Source records:
# # #
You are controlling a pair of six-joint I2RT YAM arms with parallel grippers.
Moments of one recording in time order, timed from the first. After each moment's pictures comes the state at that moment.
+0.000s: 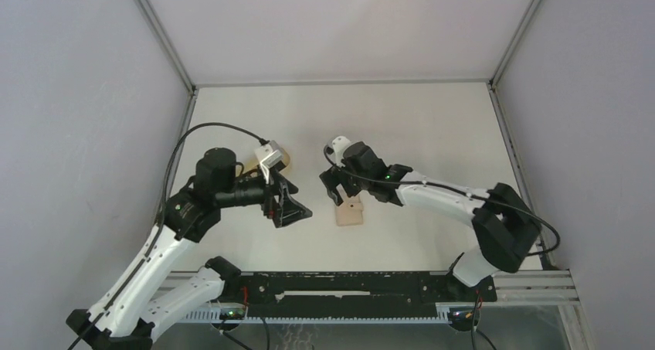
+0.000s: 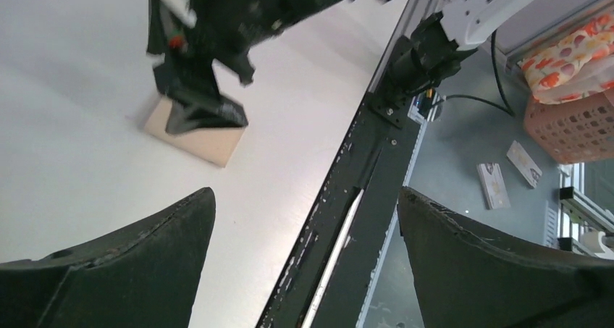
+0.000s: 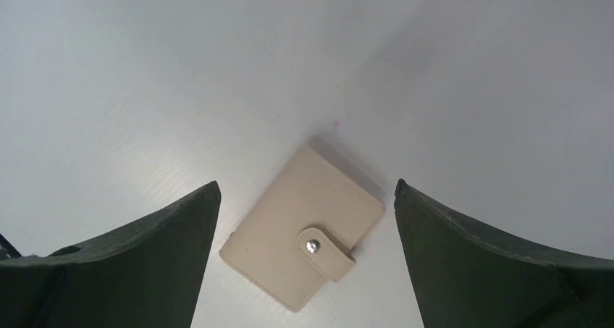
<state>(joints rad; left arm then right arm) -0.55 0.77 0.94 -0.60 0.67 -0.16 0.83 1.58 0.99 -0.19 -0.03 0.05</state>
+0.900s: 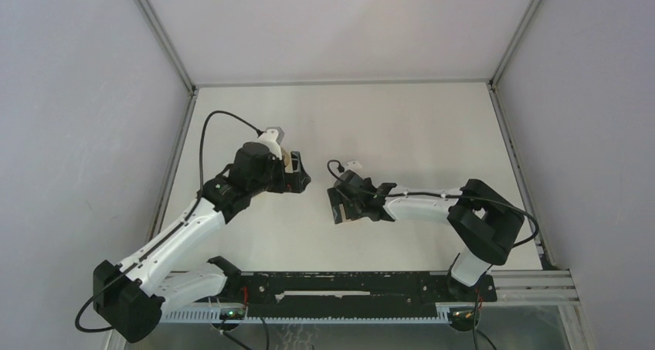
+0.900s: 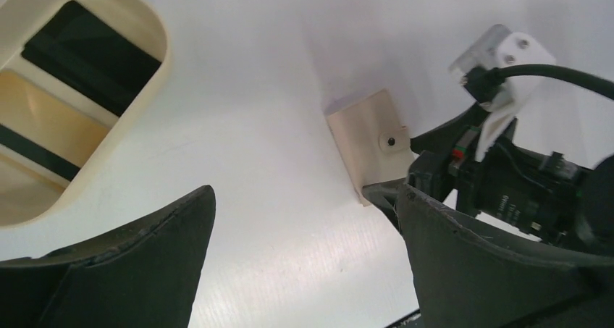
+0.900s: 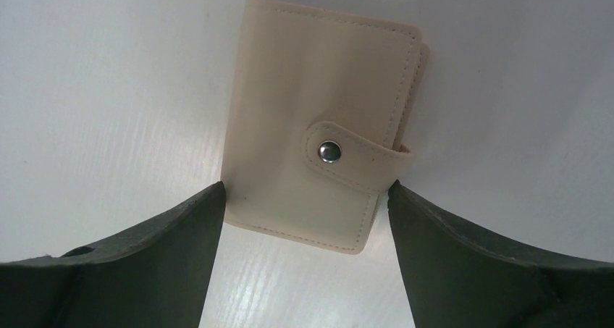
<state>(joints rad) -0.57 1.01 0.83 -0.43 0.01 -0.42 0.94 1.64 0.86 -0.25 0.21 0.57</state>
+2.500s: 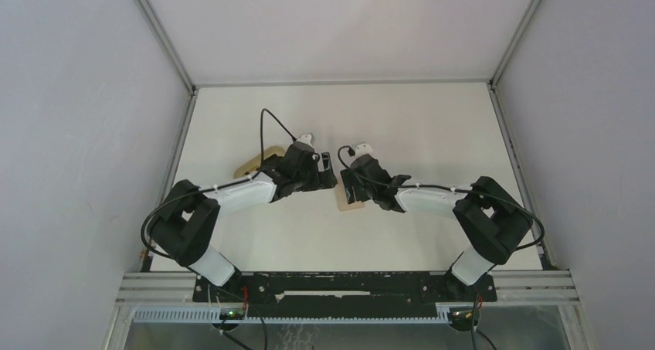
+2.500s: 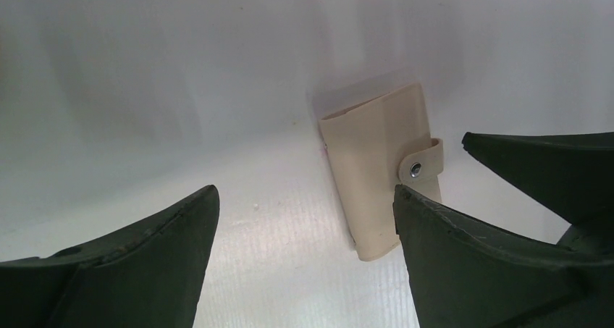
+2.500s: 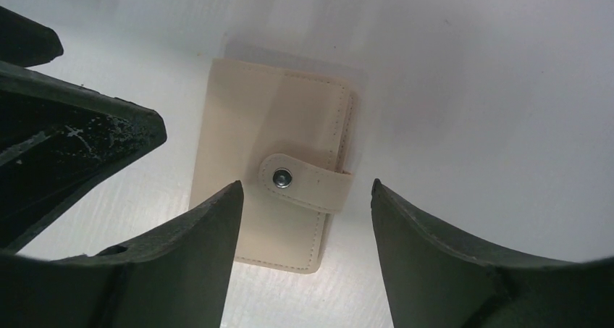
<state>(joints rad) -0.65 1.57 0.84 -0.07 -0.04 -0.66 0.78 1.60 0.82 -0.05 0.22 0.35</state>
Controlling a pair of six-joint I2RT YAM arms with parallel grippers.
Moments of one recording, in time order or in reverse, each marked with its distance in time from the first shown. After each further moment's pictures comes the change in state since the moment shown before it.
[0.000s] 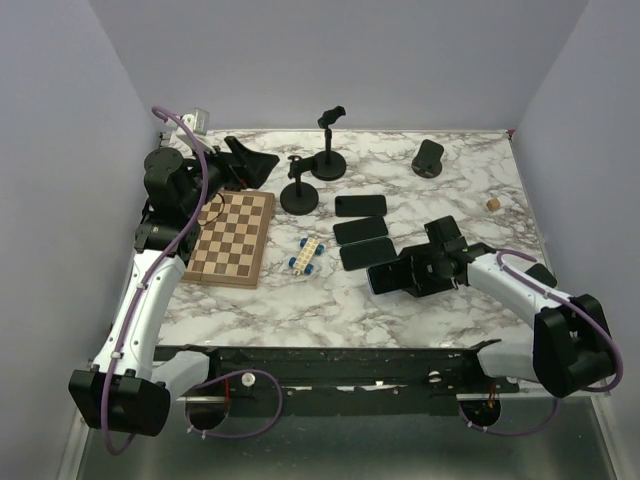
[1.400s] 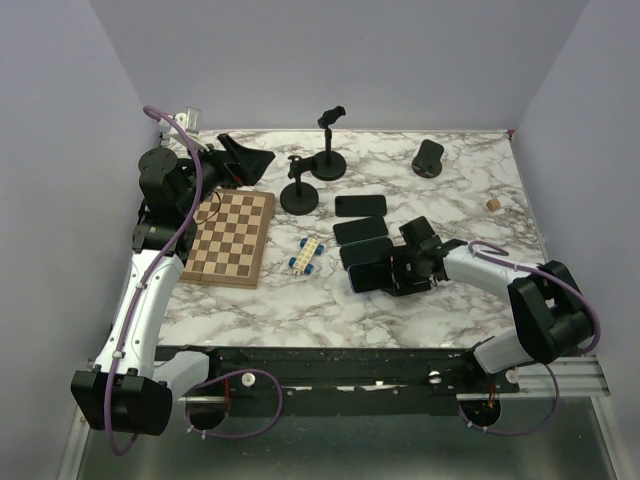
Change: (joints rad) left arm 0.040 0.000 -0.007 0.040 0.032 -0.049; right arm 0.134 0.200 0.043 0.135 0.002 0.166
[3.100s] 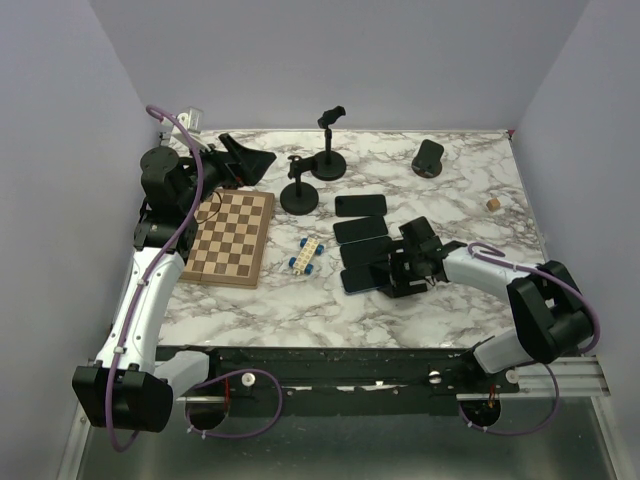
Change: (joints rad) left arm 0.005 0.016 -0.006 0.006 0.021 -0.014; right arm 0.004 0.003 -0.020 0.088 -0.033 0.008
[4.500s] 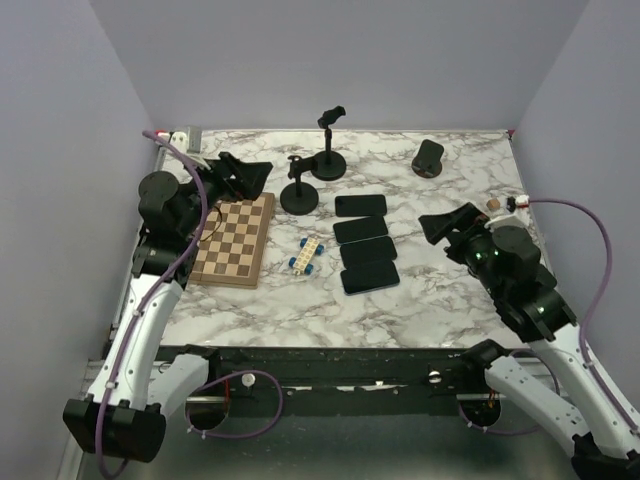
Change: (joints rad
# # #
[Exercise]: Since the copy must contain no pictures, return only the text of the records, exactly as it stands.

[Result below]:
You are controlling a pair of six-joint I2RT YAM arms with parallel grippers.
Moments of one recording in time order, timed from the first. After each moment's pictures comes the state at that moment.
+0.000s: 
+0.000s: 
+0.000s: 
<state>(joints rad; left arm then right arm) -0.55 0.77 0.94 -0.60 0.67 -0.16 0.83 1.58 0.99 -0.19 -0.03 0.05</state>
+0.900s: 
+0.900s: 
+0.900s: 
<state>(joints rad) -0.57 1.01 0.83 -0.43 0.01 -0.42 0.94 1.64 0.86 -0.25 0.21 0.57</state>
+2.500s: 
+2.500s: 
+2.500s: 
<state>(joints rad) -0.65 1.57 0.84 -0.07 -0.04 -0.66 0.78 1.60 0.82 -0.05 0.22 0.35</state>
Controlling a pair of six-joint I2RT YAM arms with parallel grippers.
Moments of one recording, in time order or in reverse, each marked with its distance in time from the first shown. After each further moment's pictures comes the change in state since the moment shown before it.
[0.000s] 
[1.400s] 
Change: (joints rad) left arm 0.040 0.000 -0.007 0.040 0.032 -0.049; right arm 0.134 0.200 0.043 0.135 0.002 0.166
[3.100s] 
Change: (joints rad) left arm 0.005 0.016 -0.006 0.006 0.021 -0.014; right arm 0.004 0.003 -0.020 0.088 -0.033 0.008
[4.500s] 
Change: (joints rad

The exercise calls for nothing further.